A five-years-off target and a fluctuating but binding forecast have led to benefit cuts. These have upset everybody: £4.8 billion of cuts will inflict suffering on some of the most vulnerable citizens, while barely making a dent in a health benefits bill which was £52 billion in 2020 and is – even with the cuts – on course to hit £97.7 billion by 2030. The cuts are both too much and nowhere near enough and besides, you can’t cut your way to growth.
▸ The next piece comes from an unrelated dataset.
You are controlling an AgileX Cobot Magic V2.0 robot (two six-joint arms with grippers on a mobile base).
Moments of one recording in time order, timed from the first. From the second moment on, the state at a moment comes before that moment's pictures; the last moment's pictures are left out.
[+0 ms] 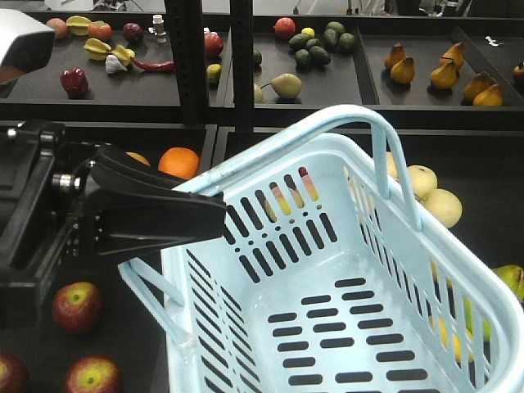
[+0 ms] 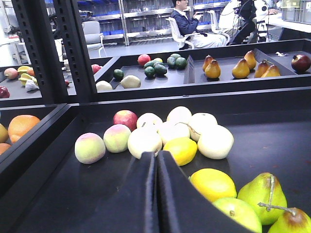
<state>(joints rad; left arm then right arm) -0.31 1.12 -1.05 1.76 -1.10 -1.99 0.06 -0.01 0.03 -0.20 0.14 0.25</state>
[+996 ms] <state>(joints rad) -0.31 1.12 -1.05 1.76 -1.10 -1.99 0.06 -0.01 0.03 -0.20 0.14 0.25</state>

What else could happen? The oldest rule of British statecraft – indeed, a rule older than British nationhood – is that however little money there is for everything else, there’s always enough money for a war. Trump’s abandonment of the Pax Americana seems likely to lead to a significant increase in UK and European defence spending, which, in turn, will give a bump to GDP. But probably only a small one. The UK has been specifically excluded by the EU from receiving any of the extra €800 billion it is spending on defence. This will surely be a central topic for the spending review, which is due to report in June. Labour’s new policies on tax and employment and government investment won’t even start to kick in until later this month, that is, not until after the Spring Statement. Trump’s insane trade war will start to kick in too. How can it make sense to change course now, ahead of these all-important realities, on the basis of a forecast?
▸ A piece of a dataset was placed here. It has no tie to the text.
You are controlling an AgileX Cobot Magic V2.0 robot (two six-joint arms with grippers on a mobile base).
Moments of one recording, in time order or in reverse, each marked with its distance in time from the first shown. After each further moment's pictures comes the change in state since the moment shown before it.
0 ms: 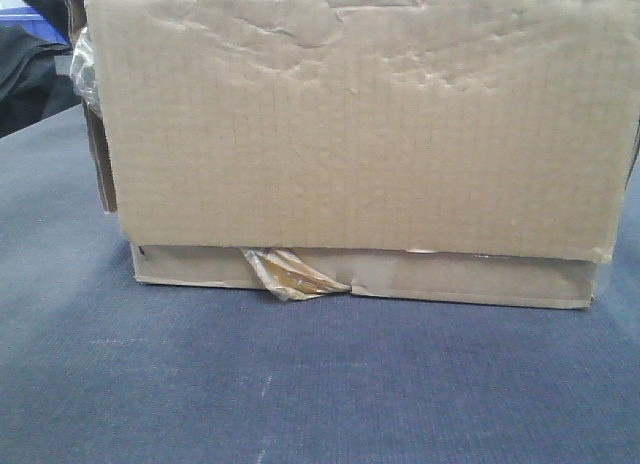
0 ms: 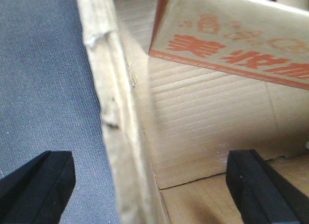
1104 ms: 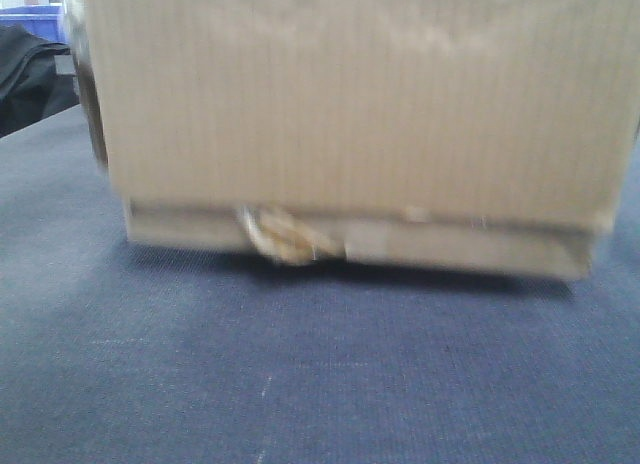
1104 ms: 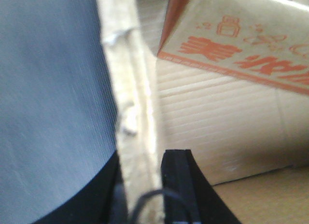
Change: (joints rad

The upshot: rather than having ‘the fastest growing economy in the G7’, GDP per capita (Labour’s preferred measure in opposition) fell 0.1 per cent in the last quarter of 2024. The government’s rhetoric – especially around planning – is stepping on the accelerator while its fiscal policy is stamping on the brake. They are making the right noises about energy, but have not yet shown that they are capable of enacting the necessary cultural shift around, for instance, nuclear energy. Judicial maximalism takes a heavy toll here. Plans for a nuclear reactor in Wales were cancelled partly because of concerns that it might ‘adversely affect Welsh language and culture’. Susskind’s idea about trade-offs is an important one: it’s not clear that the legal system and the quangocracy are listening. And then there’s another big one: can the UK seriously claim that its primary purpose is the pursuit of growth, while continuing to have the most expensive electricity in the developed world?
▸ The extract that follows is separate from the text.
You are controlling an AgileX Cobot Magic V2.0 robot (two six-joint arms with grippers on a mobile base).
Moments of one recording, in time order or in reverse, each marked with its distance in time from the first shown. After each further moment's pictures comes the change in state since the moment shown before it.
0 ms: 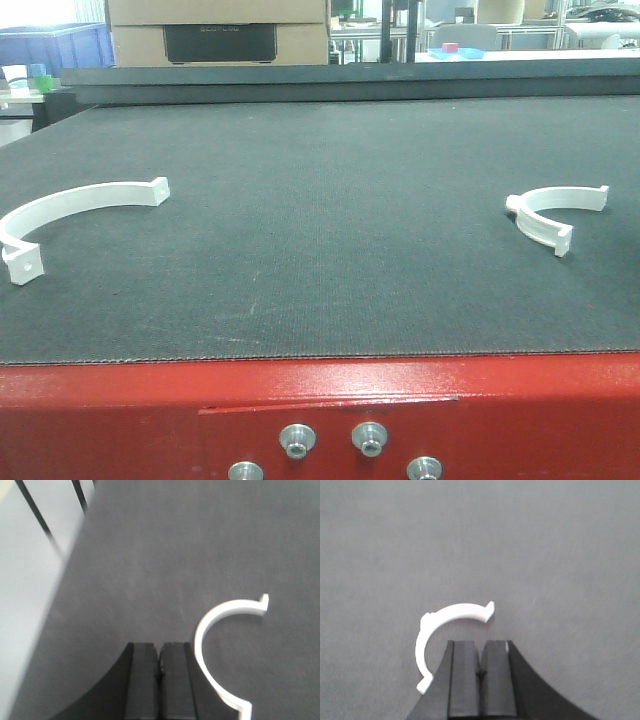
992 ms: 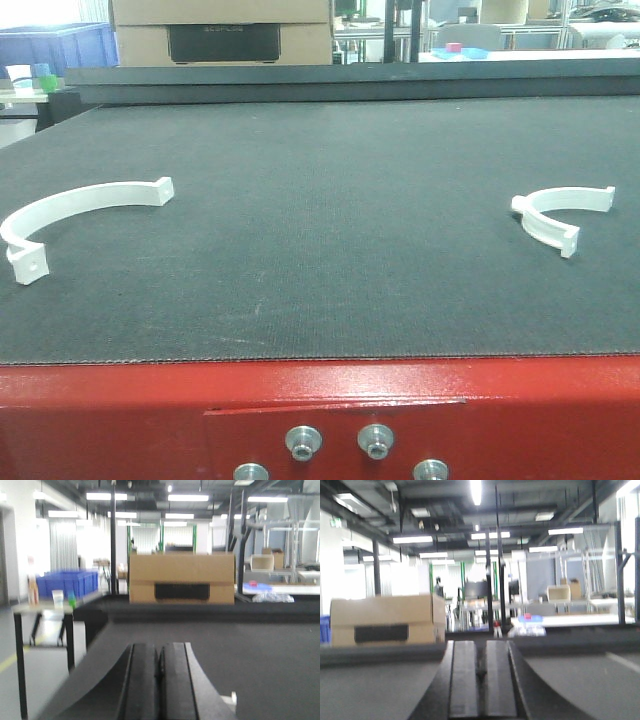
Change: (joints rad) left arm 0.000 -1.127 0.986 -0.018 -0.786 -0.002; right arm 0.000 -1.027 0.716 -0.024 -0.676 0.000
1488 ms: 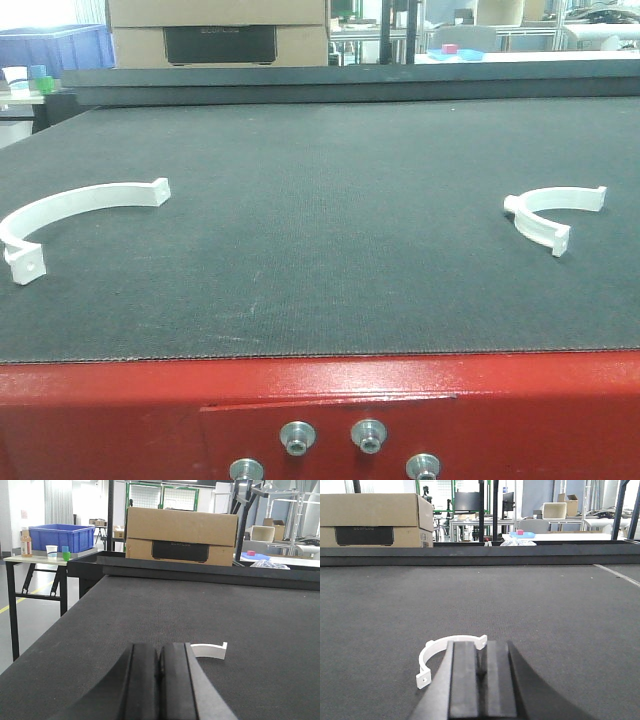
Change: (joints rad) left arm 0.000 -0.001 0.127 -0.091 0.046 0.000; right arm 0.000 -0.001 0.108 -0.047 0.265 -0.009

Labour has stayed on-message. On 27 February, Starmer told the British Kebab Awards: ‘The government is committed to delivering for small business and boosting productivity, so we will continue to build on our partnerships with businesses to achieve our mission. That is why we must work with businesses across the sector to help shape our approach to our mission for growth.’ An invitation to help shape an approach to a mission – who could resist that stirring call? Many factors affecting growth aren’t in government hands. The government decisions that would help grow the economy are changes to tax, trade arrangements with Europe, the cost of energy, and planning. Labour has talked itself into believing that manifesto commitments prevent any action on the first three. Angela Rayner’s planning reforms need to work, and fast.